电话那头的郑国涛沉默了片刻,再开口时,语气里只剩下赤裸裸的撇清和警告,甚至带着一丝不耐烦。
“救你。于华北,你自己屁股底下那么多屎,你让我拿什么救你。”
“汉江的问题证据确凿,审讯逼供的录音铁证如山。”
“这些都是你的个人行为,是你党性丧失、纪律涣散、违法乱纪。谁救得了你。”
郑国涛的声音冷酷得不带一丝感情。
“估计你马上就要被双规了。我警告你,于华北。什么该说,什么不该说,你心里最好有点数。”
“哪些话能讲,哪些话要烂在肚子里,你应该明白。”
“如果你管不住自己的嘴,胡言乱语,攀扯不该攀扯的人……否则的话,有你的好果子吃。你的家人,恐怕也不会好过。”
“领导,我……”
于华北还想再说什么。
“嘟嘟嘟——”
电话被毫不留情地挂断了。忙音单调而持续地从听筒里传来,在于华北死寂的办公室里显得格外刺耳。
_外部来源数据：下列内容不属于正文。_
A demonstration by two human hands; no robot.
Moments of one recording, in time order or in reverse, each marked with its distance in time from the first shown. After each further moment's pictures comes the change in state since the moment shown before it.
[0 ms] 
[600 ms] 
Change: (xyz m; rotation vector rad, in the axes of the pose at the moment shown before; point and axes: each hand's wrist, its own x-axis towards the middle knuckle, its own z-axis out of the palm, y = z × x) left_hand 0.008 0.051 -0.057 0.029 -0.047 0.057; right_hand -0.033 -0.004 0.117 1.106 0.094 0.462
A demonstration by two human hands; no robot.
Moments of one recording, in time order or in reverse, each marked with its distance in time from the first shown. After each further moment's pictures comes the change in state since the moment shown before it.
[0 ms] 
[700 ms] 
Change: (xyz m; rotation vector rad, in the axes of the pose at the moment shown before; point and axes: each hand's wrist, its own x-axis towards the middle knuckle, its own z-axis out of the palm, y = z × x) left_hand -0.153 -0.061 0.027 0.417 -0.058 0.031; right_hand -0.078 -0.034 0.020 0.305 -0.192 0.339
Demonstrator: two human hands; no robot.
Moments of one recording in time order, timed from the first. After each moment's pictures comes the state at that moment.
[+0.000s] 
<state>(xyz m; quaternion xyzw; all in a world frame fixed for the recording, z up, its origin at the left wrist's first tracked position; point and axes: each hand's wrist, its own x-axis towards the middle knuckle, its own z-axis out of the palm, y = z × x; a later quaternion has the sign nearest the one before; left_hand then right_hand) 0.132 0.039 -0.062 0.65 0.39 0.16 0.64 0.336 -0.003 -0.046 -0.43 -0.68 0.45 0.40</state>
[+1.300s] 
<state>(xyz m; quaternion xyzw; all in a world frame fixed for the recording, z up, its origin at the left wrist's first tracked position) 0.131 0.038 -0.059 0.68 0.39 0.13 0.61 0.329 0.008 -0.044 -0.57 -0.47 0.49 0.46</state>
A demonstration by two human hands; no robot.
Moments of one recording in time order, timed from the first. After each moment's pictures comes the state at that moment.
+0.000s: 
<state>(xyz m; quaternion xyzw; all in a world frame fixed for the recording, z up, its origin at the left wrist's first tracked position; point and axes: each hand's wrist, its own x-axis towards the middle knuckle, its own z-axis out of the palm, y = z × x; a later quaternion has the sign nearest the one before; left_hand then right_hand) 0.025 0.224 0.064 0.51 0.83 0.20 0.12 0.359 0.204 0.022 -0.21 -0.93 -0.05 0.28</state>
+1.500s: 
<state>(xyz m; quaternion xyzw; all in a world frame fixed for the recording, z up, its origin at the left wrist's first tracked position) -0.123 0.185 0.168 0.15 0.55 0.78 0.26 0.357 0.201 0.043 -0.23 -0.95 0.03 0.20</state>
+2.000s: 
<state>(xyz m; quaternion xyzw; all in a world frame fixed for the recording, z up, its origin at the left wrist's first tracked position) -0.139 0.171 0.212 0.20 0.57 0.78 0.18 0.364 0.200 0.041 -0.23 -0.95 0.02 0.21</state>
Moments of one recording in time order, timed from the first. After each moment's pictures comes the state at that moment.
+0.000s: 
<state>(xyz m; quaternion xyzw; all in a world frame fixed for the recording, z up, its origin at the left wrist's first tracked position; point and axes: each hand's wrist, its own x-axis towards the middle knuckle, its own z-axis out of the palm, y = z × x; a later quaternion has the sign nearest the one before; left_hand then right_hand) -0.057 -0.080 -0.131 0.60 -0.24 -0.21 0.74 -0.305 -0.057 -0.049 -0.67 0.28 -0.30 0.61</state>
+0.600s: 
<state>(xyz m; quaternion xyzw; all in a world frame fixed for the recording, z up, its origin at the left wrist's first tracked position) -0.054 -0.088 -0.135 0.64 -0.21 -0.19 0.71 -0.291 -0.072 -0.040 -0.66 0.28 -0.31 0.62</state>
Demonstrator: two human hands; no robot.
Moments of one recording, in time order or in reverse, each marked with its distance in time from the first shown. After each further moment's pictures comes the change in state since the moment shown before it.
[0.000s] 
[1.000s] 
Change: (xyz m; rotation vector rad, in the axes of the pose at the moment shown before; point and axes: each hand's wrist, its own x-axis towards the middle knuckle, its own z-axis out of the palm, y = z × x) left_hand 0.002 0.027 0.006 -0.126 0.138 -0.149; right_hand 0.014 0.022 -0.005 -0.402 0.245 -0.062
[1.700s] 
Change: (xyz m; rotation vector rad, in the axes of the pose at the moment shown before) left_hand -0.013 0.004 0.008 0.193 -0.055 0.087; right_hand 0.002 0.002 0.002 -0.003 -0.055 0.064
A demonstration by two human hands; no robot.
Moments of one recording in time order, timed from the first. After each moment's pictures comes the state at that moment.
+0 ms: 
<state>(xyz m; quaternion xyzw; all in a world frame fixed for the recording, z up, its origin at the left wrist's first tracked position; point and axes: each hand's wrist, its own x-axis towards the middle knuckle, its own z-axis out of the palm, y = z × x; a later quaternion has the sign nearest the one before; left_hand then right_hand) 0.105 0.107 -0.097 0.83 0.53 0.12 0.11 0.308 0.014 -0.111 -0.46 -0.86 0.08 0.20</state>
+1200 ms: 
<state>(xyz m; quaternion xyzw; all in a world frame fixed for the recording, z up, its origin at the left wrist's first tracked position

他保持着接听电话的姿势,僵在那里,手机还紧紧贴在耳边,仿佛无法接受这个现实。
脸上的血色褪得干干净净,只剩下死灰一片。
于华北眼神空洞,失去了所有焦距,茫然地望着前方虚空中的某一点。
几秒钟后,巨大的绝望和愤怒如同火山般爆发。
他猛地将手机从耳边扯开,用尽全身力气,狠狠砸向对面光洁的墙壁。
“砰——!”
一声闷响,手机瞬间四分五裂,碎片和零件迸溅开来,散落在地毯上。
“啊——!”
于华北发出一声困兽般的低吼,双手死死抓住自己的头发,身体因为剧烈的情绪波动而颤抖。